A cross-sectional study, which identified that IAAT is inversely related to BMD. In this pediatric sample, the mean of IAAT was 4.35 cm which seems a normal value, because it was similar to another group of sedentary obese children and adolescents without non-alcoholic fat liver disease (mean value of 4.1 cm) [17
]. On the other hand, the same group of obese children and adolescents had a significant decrease of 1.6 cm after one year of exercise intervention [17
], supporting the relevance of the sedentary lifestyle as an inclusion criteria and evidencing the potential of prolonged engagement of physical exercise in combating comorbidities related to abdominal obesity [8
]. The inclusion of the sedentary lifestyle was also important because there is a positive relationship between increased habitual physical activity and BMD [18
Gender is an important variable related to skeletal formation. Male adolescents, more than girls, are affected by biological processes that accelerate bone development [2
]. In the final stages of adolescence, boys are taller and have a higher bone mineral density [2
]. Through childhood and adolescence, when compared to the female gender, boys have an increased likelihood of practicing sports [8
], which are related to bone development. Moreover, during adulthood, hormonal characteristics of male obesity may exert deleterious effects on bone microarchitecture [19
]. Therefore, the inclusion of gender as a potential confounder constitutes a methodological strength, because it indicates that IAAT is inversely related to BMD independent of this important confounder.

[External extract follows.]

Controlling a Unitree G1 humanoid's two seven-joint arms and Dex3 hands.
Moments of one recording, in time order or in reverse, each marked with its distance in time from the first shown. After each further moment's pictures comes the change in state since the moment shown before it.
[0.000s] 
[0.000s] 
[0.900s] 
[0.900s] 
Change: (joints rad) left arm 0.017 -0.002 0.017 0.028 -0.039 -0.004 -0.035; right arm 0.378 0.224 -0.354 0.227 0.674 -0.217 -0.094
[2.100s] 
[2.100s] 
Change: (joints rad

Agreeing with previous studies, in this sample there was a positive relationship between body weight/adiposity and BMD [11
]. Indeed, obese subjects, from an early age, have increased bone density, mainly due to the stress occasioned by the increased weight on bone tissue that causes deformation and, hence, leads to bone remodeling [2
]. Similarly, the same mechanical/biochemical process offers support to the idea that sports with impact are important tools in the promotion of adequate bone health in adolescents [2
]. It is noteworthy that although obesity is positively related to BMD, more recent findings suggest that bone quality is compromised in obese subjects [21
On the other hand, our findings point out that body fatness distribution should be considered as a potential confounder in this relationship, because increased IAAT was inversely related to BMD, independent of general obesity. Previous studies involving anthropometric (waist-to-hip ratio) [20
] and DXA variables (abdominal fatness in kg) [7
] identified similar relationship patterns in children and adults, respectively.

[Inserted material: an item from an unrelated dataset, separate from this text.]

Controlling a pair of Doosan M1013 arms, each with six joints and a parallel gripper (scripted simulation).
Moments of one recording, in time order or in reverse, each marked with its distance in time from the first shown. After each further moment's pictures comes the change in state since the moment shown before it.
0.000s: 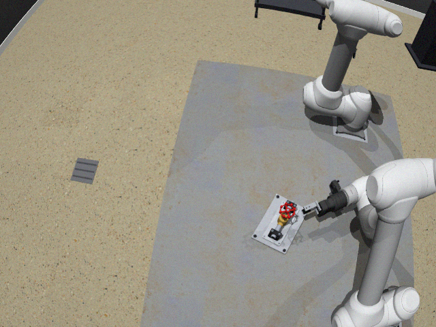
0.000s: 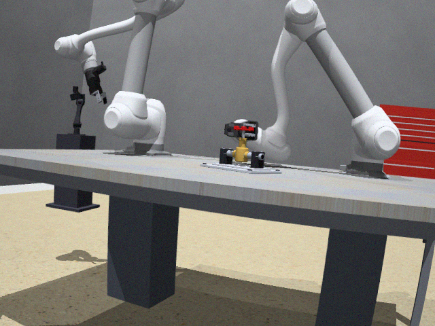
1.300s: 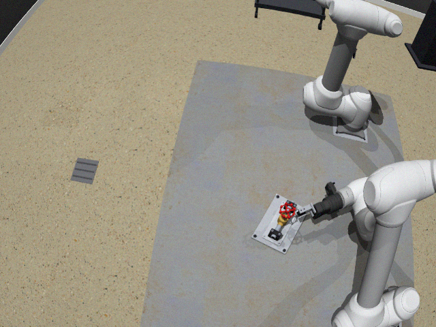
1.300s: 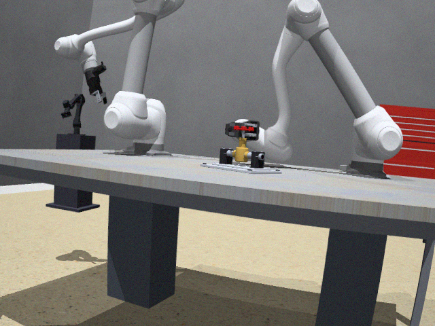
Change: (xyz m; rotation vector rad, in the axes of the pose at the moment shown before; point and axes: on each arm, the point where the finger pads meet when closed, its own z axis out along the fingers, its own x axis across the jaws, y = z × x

The inverse relationship between IAAT and BMD could be based on the action of adipokines produced by adipose tissue over growth mediators related to bone development. Nemet et al. [22
] identified, in a longitudinal design, that the practice of very high intensity physical exercise simultaneously caused a significant increase in pro-inflammatory markers (tumor necrosis factor - alpha) and a subsequent decrease in growth mediators, such as insulin-like-growth-factor-I. Similarly, the adipose tissue located in the abdominal region (mainly the visceral one) has a special role in the release of adipokines into the bloodstream [23
]. Therefore, it is possible to believe that IAAT could be a risk factor related to a harmful effect in bone remodeling and in turn to a risk factor of osteoporosis in adulthood.

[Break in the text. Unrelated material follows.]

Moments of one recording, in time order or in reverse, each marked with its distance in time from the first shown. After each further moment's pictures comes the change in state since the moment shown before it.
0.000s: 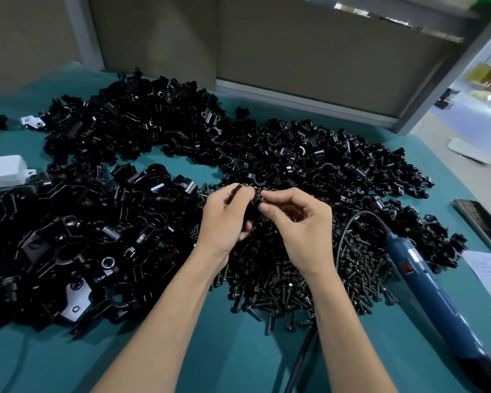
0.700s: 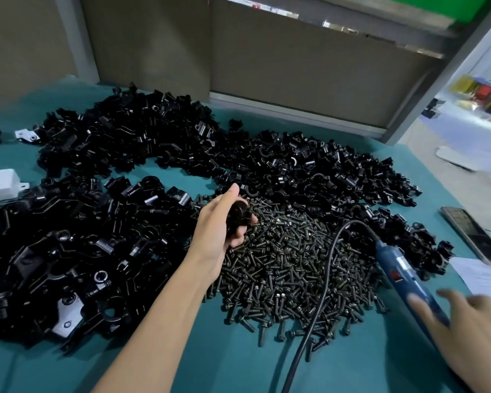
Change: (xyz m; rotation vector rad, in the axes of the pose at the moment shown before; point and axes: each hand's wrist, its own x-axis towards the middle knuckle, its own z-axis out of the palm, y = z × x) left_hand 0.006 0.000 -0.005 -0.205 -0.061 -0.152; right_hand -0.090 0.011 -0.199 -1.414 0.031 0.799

Visceral adipose tissue is related to insulin resistance and insulin plays a role in the proliferation of osteoblasts. Thus, decreased insulin action may be one of the possible mechanisms by which obesity affects bone mass. In agreement, in a recent study, increased insulin concentration and HOMA-IR were considered negative predictors of bone mineral density in adolescents [24
]. However, this is a recent finding that needs further top research focusing on the understanding of the physiological common mechanisms behind this association.
Our study has positive points, such as: (i) the sample size calculation; (ii) the use of adequate techniques to measure body composition/IAAT. On the other hand, limitations should be recognized: (i) the cross-sectional design (absence of causality statements), (ii) an absence of measurements relating to the intake of calcium and vitamin D and (iii) an absence of pro-inflammatory adipokines. Moreover, there were correlations of low magnitude between BMD and IAAT, indicating that other variables are important in this relationship and, therefore, further studies are necessary to identify them.